GOAL OF THE EXERCISE: Only the lines from the first line of the records through the line containing "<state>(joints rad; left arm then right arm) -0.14" belong in the answer. Copy them exactly.

(Collected data)
++++++++++

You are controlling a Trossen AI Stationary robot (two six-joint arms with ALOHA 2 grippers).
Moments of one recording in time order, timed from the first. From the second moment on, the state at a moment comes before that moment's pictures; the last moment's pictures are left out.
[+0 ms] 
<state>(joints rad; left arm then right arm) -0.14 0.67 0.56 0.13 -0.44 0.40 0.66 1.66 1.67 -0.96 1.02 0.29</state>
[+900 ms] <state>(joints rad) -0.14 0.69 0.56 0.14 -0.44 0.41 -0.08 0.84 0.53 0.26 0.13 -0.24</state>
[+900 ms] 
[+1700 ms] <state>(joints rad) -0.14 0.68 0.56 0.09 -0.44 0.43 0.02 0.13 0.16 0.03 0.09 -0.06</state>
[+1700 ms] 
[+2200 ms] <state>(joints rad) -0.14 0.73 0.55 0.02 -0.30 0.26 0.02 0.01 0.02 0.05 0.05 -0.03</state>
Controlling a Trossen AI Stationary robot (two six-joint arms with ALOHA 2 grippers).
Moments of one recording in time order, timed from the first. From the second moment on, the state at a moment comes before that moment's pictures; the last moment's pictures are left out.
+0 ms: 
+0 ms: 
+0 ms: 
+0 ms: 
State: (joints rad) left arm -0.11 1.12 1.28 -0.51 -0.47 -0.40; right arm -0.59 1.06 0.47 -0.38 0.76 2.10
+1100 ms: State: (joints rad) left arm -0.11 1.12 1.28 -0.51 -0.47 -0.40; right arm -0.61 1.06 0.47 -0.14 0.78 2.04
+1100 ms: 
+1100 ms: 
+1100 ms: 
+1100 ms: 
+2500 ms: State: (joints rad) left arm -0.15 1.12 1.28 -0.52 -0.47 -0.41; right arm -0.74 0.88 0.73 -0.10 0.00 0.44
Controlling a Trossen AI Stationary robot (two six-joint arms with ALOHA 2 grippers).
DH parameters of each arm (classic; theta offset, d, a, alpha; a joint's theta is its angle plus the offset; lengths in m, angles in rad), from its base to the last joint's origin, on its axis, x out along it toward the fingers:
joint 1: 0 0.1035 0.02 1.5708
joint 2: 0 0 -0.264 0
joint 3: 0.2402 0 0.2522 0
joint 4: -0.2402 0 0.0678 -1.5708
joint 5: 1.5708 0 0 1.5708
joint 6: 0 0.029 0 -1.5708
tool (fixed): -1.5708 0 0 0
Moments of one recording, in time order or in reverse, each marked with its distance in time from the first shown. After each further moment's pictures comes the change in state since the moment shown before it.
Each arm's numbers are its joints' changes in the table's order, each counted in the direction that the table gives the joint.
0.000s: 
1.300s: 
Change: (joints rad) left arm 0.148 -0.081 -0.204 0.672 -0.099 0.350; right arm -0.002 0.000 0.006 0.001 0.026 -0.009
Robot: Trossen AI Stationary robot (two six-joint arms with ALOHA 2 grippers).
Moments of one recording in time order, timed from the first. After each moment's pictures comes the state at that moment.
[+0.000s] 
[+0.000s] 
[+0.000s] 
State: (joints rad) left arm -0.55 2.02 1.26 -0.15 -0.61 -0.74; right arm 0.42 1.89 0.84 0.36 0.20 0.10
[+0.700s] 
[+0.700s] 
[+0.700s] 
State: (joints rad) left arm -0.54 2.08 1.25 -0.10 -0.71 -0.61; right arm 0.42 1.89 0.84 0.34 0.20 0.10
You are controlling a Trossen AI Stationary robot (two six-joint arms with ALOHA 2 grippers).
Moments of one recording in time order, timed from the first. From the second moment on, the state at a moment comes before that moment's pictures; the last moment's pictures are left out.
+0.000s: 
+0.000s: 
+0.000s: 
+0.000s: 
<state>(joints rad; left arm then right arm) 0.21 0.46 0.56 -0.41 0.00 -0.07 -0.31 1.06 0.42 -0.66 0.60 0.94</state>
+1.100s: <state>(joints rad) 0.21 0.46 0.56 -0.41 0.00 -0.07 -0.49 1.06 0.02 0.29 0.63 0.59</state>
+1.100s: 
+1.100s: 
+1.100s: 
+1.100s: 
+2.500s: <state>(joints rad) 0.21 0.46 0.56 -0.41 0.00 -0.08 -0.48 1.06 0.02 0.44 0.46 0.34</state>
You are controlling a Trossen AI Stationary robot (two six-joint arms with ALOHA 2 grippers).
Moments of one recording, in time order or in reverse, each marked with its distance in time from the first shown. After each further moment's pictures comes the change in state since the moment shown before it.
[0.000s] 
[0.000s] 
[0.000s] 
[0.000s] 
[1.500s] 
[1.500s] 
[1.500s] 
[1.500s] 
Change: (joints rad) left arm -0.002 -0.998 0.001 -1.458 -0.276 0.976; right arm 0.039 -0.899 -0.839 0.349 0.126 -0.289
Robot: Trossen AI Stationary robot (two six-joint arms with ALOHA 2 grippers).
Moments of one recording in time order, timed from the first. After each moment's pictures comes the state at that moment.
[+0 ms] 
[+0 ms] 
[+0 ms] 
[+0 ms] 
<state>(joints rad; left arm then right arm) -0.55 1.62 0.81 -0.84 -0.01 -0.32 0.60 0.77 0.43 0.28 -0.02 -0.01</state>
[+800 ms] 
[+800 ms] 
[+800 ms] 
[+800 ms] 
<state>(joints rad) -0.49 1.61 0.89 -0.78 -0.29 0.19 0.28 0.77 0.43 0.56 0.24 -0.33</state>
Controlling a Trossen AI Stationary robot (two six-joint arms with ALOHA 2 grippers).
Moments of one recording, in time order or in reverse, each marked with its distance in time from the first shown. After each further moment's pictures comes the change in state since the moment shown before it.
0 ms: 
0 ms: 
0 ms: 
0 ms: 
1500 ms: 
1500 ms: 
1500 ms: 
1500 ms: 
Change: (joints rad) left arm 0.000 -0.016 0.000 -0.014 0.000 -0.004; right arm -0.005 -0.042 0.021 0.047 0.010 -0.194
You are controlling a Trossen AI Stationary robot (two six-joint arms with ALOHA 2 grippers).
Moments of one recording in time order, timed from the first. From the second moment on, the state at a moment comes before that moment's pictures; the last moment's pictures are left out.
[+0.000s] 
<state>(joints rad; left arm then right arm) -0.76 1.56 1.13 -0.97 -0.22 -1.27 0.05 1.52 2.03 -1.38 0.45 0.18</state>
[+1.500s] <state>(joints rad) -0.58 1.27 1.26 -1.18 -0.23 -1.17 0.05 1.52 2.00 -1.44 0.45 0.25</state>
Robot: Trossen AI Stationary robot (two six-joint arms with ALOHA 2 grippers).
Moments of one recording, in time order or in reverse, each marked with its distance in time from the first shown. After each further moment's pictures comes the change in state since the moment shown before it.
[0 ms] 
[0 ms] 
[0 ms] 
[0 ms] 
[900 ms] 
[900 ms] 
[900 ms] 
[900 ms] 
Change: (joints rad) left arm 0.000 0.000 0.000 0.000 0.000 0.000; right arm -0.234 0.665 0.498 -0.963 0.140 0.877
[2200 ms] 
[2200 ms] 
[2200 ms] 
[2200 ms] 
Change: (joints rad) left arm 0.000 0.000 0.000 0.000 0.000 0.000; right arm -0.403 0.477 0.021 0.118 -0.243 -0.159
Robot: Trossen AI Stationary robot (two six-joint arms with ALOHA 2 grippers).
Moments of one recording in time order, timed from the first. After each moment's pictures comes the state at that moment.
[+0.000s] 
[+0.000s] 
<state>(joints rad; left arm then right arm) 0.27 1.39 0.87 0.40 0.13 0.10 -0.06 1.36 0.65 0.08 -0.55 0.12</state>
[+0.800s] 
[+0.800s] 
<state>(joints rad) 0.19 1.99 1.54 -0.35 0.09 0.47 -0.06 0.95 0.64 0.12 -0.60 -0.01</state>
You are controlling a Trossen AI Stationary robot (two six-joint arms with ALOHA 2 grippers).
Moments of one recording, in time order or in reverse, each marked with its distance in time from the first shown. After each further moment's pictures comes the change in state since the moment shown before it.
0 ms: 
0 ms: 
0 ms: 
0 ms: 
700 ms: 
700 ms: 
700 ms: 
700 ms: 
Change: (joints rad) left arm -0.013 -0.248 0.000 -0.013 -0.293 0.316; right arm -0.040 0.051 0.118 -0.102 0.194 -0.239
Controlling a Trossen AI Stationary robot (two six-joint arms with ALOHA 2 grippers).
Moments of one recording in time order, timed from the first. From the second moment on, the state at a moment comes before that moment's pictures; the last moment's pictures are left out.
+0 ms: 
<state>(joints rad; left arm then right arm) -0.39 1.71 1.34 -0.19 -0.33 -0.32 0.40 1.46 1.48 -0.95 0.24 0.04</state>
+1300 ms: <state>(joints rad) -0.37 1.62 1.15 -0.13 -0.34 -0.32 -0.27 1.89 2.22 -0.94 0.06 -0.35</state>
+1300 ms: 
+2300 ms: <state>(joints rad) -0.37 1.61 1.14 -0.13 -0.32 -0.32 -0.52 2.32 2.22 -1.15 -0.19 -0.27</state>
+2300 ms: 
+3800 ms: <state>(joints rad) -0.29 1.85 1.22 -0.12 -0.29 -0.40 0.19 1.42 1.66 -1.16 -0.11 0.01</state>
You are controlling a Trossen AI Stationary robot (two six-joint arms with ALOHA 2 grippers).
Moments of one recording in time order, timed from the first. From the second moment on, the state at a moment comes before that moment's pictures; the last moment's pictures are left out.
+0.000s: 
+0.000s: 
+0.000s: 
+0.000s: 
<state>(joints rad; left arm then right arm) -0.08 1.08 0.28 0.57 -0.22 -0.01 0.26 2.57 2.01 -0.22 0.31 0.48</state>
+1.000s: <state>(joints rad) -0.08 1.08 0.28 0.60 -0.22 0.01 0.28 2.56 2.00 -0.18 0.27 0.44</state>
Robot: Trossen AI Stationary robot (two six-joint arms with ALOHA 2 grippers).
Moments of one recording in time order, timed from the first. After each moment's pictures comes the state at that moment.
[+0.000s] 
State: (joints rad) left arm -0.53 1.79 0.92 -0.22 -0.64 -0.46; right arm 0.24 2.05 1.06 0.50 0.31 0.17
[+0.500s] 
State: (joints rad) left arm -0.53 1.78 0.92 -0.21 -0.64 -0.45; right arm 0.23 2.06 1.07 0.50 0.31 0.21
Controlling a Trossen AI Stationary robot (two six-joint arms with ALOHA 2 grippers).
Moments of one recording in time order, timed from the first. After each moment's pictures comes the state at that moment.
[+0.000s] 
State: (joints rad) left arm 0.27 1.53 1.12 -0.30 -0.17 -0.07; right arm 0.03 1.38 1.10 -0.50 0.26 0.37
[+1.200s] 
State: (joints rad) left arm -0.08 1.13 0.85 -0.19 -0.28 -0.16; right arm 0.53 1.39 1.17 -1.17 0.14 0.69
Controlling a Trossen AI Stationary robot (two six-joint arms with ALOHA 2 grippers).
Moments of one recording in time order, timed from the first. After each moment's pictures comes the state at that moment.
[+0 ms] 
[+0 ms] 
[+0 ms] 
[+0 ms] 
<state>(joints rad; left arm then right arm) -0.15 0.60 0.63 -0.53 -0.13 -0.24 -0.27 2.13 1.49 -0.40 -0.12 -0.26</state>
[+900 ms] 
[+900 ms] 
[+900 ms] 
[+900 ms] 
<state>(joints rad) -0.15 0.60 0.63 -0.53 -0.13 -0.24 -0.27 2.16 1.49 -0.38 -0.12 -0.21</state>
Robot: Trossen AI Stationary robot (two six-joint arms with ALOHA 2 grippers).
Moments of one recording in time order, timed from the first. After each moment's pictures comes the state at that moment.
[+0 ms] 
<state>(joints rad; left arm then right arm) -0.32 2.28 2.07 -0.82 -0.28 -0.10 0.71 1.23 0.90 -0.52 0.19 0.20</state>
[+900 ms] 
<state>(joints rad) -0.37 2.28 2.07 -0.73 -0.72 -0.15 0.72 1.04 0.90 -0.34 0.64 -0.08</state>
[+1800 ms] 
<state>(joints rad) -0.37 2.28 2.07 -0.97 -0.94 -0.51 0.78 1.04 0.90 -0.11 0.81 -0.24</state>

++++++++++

ANSWER SECTION:
You are controlling a Trossen AI Stationary robot (two six-joint arms with ALOHA 2 grippers).
Moments of one recording in time order, timed from the first. From the second moment on, the state at a moment comes before that moment's pictures; the last moment's pictures are left out.
[+0 ms] 
<state>(joints rad; left arm then right arm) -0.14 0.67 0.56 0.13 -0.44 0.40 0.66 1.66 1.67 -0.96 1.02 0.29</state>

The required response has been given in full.